Nairobi – The UN on Friday announced that five million Somalis do not have enough food, with 1.1 million of them Internally Displaced Persons (IDPs) housed in various camps across the country.
It also revealed in Nairobi that the five million people including over 300,000 children under five years of age who were acutely malnourished,had
more than 50,000 who were severely malnourished.
Doctor Lul Mohamud-Mohamed, a medical practitioner in the largest public hospital in Somalia, Banaadir Hospital, warned that the situation was getting worse for children living in IDP camps.
She said that the impact of the food crisis was seriously impeding the growth and development of children, at the same time denying them the chance to education.

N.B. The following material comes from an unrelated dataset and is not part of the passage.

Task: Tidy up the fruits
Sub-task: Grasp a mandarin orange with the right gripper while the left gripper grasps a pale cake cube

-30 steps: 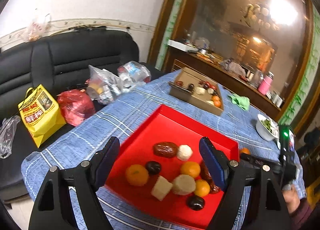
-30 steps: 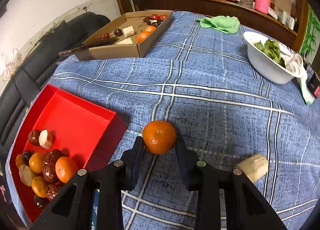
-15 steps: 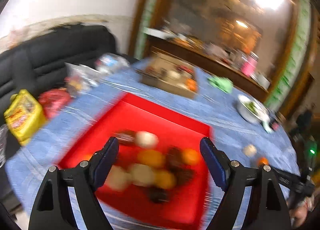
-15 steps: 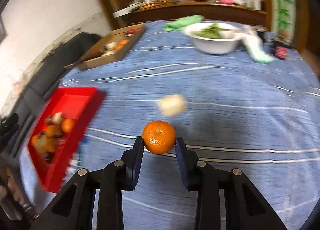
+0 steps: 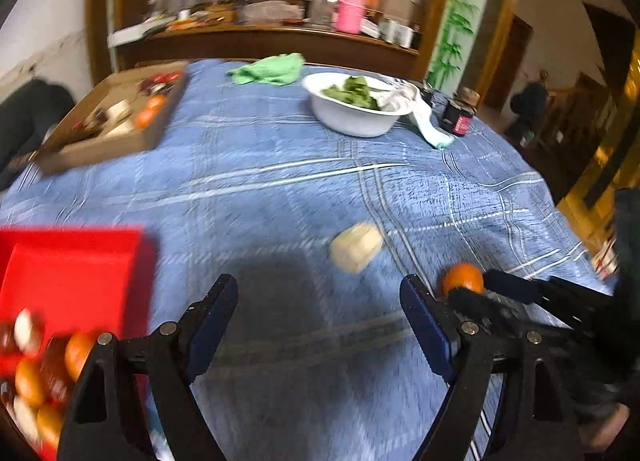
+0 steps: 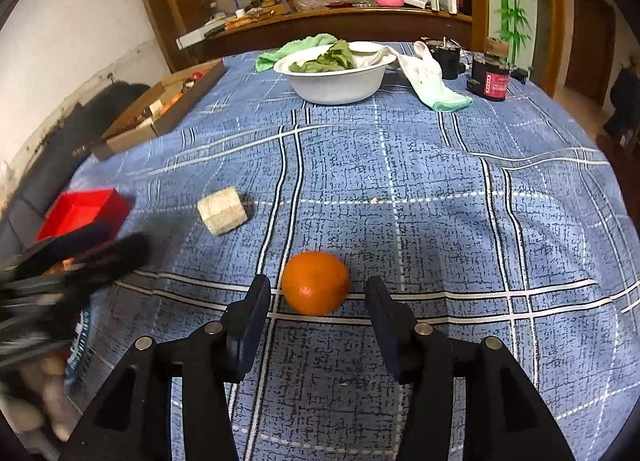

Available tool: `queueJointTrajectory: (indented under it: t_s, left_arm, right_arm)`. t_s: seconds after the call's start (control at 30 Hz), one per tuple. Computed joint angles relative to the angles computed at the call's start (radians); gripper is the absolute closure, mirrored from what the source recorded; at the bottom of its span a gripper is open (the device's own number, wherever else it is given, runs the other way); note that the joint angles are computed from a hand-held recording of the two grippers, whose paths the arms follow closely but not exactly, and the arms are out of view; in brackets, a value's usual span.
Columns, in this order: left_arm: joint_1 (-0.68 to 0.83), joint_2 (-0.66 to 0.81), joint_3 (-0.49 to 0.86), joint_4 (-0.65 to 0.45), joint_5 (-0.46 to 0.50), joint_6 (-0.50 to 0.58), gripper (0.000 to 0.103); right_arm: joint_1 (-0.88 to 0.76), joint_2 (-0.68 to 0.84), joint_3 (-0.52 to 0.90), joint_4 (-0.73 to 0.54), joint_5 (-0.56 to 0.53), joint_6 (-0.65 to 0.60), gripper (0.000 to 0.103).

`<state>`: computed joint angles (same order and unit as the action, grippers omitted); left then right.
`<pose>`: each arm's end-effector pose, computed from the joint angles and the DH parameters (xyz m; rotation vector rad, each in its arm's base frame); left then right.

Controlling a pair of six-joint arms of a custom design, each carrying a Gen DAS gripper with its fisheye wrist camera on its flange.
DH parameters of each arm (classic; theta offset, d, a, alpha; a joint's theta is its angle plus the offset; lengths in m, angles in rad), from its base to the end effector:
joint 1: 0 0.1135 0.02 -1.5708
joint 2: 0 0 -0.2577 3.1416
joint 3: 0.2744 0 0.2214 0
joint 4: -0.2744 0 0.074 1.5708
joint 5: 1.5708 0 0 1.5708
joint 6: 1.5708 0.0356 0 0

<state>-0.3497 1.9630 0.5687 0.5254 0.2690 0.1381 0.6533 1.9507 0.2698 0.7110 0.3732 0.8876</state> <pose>0.2644 -0.1065 0.0696 0.7063 2.3379 -0.4225 0.1765 0.1188 0.0460 0.4291 2.4189 0.1969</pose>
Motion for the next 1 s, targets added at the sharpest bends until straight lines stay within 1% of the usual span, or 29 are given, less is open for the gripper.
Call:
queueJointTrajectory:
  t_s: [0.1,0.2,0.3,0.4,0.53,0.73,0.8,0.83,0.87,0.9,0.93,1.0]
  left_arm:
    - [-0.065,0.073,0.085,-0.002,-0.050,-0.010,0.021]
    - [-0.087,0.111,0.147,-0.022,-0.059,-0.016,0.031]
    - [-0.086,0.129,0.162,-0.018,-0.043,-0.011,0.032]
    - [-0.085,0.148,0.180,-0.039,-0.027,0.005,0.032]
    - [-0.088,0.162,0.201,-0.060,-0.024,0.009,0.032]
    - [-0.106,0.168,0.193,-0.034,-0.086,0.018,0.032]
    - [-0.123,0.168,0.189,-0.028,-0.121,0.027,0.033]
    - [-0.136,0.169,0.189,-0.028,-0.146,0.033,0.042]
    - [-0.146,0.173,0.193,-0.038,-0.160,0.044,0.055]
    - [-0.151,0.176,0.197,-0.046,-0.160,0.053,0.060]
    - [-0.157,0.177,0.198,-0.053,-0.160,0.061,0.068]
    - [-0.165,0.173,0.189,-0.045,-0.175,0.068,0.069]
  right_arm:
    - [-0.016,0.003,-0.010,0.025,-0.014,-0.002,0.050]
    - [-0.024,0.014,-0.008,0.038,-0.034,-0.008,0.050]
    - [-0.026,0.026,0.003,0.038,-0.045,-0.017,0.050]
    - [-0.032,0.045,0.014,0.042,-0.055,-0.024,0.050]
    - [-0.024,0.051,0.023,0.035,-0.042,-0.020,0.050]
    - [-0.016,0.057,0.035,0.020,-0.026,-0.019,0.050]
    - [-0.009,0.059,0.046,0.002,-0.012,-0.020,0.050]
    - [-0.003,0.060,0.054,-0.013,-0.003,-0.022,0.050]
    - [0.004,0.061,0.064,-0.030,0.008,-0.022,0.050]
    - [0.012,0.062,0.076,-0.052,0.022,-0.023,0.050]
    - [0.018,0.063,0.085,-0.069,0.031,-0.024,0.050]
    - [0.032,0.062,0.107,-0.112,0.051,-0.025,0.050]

She added that “we are recording deaths and serious medical conditions as a result of malnutrition among children from displaced people’s camps. For example, out of 600 children the hospital receives monthly, 25 per cent of them are malnourished.’’
She noted that most of the children under the age of five were mostly affected, stressing that there was urgent need to protect the children from long-term conditions which could affect them much more in life.
Mohamed, who heads the children’s department at the hospital, say the lack of food has denied most children access to education since most of them have to look for food at the expense of education.
“A large number of children in the IDP camps do not attend school and are forced to work alongside their parents, a development which risks the lives of the children more.